For the records below, work out the number of lines holding "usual" and reply with only that.

[Stored records]

■ ■ ■ ■

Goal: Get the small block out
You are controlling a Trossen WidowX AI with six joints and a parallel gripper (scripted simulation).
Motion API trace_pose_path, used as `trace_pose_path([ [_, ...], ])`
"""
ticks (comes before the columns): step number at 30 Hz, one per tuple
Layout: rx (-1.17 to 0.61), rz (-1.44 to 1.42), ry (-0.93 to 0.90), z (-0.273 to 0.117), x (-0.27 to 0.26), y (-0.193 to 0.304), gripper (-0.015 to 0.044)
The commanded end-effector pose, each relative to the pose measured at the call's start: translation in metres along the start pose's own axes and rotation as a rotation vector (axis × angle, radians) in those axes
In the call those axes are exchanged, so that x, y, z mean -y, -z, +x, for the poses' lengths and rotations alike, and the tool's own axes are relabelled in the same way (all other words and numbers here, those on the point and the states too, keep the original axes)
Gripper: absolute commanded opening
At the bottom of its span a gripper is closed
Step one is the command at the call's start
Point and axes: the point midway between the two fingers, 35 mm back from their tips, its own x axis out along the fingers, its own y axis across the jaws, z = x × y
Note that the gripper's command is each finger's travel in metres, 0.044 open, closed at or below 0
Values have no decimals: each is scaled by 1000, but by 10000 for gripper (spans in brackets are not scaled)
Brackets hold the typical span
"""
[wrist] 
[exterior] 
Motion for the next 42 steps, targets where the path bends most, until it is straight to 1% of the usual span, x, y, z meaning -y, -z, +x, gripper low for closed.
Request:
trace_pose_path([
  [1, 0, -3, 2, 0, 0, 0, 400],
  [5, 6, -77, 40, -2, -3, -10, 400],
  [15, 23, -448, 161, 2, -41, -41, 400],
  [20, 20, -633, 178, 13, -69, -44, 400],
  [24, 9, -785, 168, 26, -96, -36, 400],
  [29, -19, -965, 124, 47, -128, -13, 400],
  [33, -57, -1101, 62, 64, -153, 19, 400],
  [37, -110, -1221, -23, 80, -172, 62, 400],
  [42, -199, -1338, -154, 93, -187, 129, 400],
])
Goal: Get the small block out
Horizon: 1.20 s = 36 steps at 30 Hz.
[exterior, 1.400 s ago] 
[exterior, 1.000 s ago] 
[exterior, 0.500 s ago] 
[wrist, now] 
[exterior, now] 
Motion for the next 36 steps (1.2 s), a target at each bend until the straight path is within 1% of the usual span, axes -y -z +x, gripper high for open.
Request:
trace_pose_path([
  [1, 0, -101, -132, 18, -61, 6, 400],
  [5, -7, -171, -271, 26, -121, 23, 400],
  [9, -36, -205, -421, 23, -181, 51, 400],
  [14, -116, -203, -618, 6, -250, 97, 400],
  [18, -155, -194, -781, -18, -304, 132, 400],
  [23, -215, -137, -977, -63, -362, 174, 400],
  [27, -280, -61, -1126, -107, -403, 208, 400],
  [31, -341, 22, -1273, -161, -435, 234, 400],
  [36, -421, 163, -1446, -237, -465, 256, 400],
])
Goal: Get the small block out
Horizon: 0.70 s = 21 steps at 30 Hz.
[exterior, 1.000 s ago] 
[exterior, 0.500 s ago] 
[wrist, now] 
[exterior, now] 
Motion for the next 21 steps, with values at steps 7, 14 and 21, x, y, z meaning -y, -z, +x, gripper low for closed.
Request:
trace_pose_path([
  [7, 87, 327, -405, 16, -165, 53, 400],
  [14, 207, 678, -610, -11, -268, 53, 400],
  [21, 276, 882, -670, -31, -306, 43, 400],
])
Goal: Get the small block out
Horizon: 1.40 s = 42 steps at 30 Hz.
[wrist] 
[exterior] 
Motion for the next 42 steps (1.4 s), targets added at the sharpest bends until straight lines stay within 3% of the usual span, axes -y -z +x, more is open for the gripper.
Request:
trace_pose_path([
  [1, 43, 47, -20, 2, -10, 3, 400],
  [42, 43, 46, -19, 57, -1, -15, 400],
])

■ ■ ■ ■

### [TASK SOLUTION]
3